An Adaptive Framework for Autoregressive Forecasting in CFD Using Hybrid Modal Decomposition and Deep Learning
Rodrigo Abadía-Heredia, Manuel Lopez-Martin, Soledad Le Clainche
TL;DR
This work tackles the high computational burden of long-horizon CFD simulations by introducing a fully data-driven adaptive framework that stabilizes autoregressive deep-learning forecasts through iterative retraining on newly generated data. It combines proper orthogonal decomposition with a forecasting DL model (POD-DL) to predict POD coefficients, and employs an adaptive loop with initial and retraining data pools, transfer learning, and explicit speedup metrics such as PPE and TCS. The approach is validated on laminar and turbulent flow regimes, including a cylinder wake and an isothermal jet, achieving substantial cost reductions (up to 95%) while maintaining physical fidelity, though performance degrades when distribution shifts are not captured in retraining.
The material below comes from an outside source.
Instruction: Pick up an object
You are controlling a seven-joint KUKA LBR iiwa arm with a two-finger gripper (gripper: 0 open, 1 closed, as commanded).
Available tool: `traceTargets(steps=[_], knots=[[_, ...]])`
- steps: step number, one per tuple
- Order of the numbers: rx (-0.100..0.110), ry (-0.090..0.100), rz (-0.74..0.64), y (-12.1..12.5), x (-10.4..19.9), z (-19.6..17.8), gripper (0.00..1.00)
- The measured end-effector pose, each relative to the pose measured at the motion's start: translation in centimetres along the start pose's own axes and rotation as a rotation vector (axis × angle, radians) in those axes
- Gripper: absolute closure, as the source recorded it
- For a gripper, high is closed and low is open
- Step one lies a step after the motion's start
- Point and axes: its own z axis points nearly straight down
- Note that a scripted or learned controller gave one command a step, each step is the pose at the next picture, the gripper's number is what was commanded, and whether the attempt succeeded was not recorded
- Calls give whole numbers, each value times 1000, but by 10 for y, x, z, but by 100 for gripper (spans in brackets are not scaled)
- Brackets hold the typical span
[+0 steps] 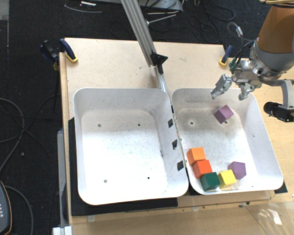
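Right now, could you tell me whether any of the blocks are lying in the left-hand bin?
No, the orange block, green block, yellow block and both purple blocks all sit in the right bin.

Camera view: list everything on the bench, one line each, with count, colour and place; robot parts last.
Bins: 2, white, side by side on the bench; left bin, right bin.
Purple blocks: 2; one near the right bin's far end, below the tool; one at its near end.
Orange blocks: 2; and, touching, near end of the right bin.
Green block: 1, beside the yellow one.
Yellow block: 1, between green and purple.
Clamps: 2, blue and yellow, far bench corners.
Arm: 1, grey and orange, from the right.
Tool: 1, open, holding nothing.
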Motion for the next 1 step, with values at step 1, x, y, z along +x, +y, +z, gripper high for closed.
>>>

The work provides a practical path toward accelerating CFD workflows with data-driven surrogates, supported by open-source code and a clear framework for adapting to evolving flow dynamics across diverse applications.
Abstract
This work presents, to the best of the authors' knowledge, the first generalizable and fully data-driven adaptive framework designed to stabilize deep learning (DL) autoregressive forecasting models over long time horizons, with the goal of reducing the computational cost required in computational fluid dynamics (CFD) simulations.The proposed methodology alternates between two phases: (i) predicting the evolution of the flow field over a selected time interval using a trained DL model, and (ii) updating the model with newly generated CFD data when stability degrades, thus maintaining accurate long-term forecasting. This adaptive retraining strategy ensures robustness while avoiding the accumulation of predictive errors typical in autoregressive models. The framework is validated across three increasingly complex flow regimes, from laminar to turbulent, demonstrating from 30 \% to 95 \% reduction in computational cost without compromising physical consistency or accuracy. Its entirely data-driven nature makes it easily adaptable to a wide range of time-dependent simulation problems. The code implementing this methodology is available as open-source and it will be integrated into the upcoming release of the ModelFLOWs-app.